Okay, now this is TOO much: I did not know until I just read - that Michael Hedges has died too! It has taken me weeks to get my equilibrium back from the loss of DFW. I know it's a bit like a KurtCobainJunky, mourning a fallen rock star, but DFW is/was such an influence and connection to my own writing and reading and intellect... all while I listened to Michael Hedges. Guess I was a postmodernstructuralist 'groupie' afterall.

7mikeepatrick
Oct 20, 2008, 11:13 am

Well, Mr. Hedges has been gone for, what, like eight or nine years now? Single-car accident close to home about a month after the last time I had the honor of seeing him.

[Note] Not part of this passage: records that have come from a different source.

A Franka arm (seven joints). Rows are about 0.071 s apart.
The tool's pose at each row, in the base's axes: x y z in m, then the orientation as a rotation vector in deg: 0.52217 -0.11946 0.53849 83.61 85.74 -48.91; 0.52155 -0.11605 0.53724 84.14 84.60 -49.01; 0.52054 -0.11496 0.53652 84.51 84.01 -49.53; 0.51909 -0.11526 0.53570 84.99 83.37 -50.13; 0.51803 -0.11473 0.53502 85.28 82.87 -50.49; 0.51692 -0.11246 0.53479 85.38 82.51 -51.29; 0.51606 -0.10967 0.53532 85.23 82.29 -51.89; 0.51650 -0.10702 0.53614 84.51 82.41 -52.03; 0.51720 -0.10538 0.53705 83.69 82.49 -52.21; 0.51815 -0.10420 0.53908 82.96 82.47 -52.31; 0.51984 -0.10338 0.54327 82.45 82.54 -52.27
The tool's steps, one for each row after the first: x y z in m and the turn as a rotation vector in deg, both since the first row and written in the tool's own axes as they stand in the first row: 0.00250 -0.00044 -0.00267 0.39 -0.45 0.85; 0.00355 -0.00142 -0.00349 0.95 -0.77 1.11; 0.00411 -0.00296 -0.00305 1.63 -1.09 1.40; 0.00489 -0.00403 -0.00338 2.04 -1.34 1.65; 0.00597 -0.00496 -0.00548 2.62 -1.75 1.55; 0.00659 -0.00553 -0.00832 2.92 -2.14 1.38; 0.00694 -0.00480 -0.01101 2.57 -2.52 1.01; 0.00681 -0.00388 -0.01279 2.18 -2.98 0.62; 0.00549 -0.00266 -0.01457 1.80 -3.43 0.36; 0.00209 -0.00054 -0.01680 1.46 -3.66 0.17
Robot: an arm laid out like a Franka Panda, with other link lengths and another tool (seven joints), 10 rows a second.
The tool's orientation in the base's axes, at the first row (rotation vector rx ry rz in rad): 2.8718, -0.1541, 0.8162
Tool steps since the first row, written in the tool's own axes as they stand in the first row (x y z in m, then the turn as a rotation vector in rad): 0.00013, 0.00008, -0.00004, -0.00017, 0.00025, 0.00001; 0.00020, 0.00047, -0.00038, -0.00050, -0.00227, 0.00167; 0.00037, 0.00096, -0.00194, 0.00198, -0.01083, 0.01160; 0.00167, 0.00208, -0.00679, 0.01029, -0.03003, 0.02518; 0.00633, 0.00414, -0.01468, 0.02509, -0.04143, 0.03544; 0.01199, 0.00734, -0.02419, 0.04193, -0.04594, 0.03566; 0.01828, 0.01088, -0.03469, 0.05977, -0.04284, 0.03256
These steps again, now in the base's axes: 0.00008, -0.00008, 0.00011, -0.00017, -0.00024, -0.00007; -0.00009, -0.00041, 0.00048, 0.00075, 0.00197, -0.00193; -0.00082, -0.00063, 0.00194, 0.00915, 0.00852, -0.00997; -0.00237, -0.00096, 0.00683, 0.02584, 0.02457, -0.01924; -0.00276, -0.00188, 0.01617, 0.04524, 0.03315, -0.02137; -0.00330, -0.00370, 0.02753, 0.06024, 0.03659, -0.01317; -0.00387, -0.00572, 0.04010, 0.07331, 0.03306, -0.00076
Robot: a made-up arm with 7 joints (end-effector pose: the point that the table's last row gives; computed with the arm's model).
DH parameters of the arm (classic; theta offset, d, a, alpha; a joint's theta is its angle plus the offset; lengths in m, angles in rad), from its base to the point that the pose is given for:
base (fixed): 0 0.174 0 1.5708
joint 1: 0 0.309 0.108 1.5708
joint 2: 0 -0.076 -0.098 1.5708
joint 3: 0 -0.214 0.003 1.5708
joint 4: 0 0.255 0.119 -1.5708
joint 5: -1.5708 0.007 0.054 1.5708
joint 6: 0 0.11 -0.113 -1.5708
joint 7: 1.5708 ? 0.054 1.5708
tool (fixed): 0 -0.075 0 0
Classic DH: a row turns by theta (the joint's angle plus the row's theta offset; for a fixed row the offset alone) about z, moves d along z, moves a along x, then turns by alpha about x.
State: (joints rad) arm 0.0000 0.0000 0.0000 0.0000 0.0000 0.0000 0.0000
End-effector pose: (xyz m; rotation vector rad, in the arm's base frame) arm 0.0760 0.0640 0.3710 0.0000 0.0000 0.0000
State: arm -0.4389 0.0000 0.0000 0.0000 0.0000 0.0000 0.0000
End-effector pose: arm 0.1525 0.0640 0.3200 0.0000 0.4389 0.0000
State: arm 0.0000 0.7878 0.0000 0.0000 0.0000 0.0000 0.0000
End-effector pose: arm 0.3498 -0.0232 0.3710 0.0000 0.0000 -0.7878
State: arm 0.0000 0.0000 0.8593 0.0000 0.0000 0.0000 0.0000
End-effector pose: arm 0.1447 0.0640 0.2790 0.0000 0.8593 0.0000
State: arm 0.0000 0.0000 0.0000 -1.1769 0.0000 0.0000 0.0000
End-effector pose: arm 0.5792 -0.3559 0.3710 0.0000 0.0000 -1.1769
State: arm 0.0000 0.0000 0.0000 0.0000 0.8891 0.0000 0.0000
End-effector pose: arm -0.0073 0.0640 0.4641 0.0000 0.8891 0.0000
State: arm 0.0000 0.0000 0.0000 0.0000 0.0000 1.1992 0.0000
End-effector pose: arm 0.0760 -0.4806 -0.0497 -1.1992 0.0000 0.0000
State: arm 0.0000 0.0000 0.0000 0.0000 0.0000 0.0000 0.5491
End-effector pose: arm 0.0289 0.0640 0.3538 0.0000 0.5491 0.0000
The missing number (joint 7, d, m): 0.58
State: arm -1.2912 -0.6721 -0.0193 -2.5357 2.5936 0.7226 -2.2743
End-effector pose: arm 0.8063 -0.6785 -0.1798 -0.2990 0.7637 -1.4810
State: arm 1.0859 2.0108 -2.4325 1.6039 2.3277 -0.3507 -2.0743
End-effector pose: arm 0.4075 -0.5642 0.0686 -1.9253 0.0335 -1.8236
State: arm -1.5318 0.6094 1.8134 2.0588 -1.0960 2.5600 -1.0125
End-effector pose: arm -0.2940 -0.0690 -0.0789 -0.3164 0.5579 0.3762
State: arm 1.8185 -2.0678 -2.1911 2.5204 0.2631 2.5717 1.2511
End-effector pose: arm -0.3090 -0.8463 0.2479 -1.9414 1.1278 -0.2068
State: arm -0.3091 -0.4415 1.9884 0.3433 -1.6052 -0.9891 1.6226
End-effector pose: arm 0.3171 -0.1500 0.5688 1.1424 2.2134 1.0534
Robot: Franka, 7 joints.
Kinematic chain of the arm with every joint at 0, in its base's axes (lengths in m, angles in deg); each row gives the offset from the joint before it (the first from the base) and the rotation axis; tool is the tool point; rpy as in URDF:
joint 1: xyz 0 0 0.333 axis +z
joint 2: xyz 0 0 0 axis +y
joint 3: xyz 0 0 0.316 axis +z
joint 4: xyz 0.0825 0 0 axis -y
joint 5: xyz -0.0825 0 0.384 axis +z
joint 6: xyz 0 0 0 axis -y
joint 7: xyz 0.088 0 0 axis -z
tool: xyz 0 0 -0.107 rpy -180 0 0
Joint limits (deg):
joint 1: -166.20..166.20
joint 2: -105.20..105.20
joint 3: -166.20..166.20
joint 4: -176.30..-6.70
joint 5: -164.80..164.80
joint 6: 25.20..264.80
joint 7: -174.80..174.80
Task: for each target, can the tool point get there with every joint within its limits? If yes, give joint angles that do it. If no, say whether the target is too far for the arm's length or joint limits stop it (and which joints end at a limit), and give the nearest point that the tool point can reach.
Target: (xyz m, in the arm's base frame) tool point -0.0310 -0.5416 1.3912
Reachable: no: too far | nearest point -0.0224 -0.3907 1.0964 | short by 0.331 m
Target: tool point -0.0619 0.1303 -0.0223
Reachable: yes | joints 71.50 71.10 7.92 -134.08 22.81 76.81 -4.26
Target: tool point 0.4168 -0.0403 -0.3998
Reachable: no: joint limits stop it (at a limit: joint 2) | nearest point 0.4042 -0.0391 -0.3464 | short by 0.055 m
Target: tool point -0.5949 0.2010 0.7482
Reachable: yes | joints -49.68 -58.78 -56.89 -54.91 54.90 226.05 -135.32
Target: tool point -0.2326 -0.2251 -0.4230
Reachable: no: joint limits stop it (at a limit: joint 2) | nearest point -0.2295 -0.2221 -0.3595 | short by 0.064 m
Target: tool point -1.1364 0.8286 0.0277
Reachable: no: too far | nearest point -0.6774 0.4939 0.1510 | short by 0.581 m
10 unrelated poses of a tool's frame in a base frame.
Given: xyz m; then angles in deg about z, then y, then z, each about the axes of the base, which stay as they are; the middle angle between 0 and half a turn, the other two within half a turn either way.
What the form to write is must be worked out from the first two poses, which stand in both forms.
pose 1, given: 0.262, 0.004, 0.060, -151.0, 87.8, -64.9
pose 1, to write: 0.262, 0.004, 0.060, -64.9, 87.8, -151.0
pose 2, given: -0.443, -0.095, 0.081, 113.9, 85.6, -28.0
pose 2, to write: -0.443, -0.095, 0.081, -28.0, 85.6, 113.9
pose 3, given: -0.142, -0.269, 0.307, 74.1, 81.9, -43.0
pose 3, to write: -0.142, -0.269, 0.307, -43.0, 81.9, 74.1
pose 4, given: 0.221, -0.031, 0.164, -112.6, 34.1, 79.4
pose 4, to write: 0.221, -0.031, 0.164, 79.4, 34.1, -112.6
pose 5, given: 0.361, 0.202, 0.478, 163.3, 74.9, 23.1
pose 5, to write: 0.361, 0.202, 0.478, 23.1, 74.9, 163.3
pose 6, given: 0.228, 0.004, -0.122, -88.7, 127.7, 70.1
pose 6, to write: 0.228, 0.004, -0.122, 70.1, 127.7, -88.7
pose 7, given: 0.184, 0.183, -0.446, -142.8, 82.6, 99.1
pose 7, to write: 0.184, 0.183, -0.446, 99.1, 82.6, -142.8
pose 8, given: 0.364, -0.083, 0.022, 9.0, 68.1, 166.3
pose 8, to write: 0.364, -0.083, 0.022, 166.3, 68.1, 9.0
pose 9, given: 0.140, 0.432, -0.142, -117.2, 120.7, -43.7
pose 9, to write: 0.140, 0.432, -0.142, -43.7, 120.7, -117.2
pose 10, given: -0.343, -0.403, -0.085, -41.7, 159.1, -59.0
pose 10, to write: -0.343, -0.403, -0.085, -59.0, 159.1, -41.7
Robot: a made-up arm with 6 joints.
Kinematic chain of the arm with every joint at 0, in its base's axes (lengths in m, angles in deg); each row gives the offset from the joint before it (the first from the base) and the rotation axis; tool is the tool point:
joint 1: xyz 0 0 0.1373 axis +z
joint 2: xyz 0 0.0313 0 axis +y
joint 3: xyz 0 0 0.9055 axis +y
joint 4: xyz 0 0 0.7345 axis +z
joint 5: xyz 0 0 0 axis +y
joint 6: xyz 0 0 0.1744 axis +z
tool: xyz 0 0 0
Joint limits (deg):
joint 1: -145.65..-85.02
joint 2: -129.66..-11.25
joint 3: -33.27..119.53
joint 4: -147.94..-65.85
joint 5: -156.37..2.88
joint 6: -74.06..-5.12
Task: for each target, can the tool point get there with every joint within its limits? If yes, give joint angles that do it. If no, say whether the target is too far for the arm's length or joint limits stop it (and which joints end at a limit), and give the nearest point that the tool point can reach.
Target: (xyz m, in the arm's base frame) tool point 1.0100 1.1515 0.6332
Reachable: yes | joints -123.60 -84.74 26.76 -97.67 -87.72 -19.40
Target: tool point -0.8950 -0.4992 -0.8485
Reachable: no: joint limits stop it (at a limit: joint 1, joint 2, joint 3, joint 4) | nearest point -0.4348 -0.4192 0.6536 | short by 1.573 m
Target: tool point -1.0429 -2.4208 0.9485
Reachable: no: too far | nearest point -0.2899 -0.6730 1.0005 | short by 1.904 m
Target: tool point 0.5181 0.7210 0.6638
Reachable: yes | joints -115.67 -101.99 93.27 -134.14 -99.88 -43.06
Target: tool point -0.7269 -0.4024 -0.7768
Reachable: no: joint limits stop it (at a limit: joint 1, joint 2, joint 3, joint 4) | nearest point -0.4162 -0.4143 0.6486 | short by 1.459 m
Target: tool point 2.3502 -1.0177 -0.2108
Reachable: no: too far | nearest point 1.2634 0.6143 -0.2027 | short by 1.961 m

He was not only a visionary, but also an absolutely outstanding performer...

Sigh.

8mamakats
Edited: Oct 21, 2008, 1:35 am

I'm the goof, no more posting after chasing children all weekend - I was chatting with hubby and it dawned on me that I knew this factoid about M.H.... though it did not hit me hard at the time it occurred; I was busy making children then!

9mikeepatrick
Oct 21, 2008, 9:12 am

For anyone interested, the new issue of Rolling Stone (with Obama on the cover AGAIN - not that that's a bad thing) has a loooong article on DFW and his rather complex, fairly well-hidden struggle with depression over the years. Lots of pictures (family and otherwise) that I'd never seen, etc...very good but tremendously sad stuff.

10mamakats
Nov 12, 2008, 1:47 pm

Thanks for the heads up on the Rolling Stone article; it was an insightful read. For me, it had been clear that DFW's writing was based in a depressive-esque state, though what I had always walked away with is a sense of hope such as he expressed in his commencement address of 2005. It seems that he tried very much to live in that state of hopefulness and so was overcome in his psychological struggles that he finally and tragically succumbed to the depression.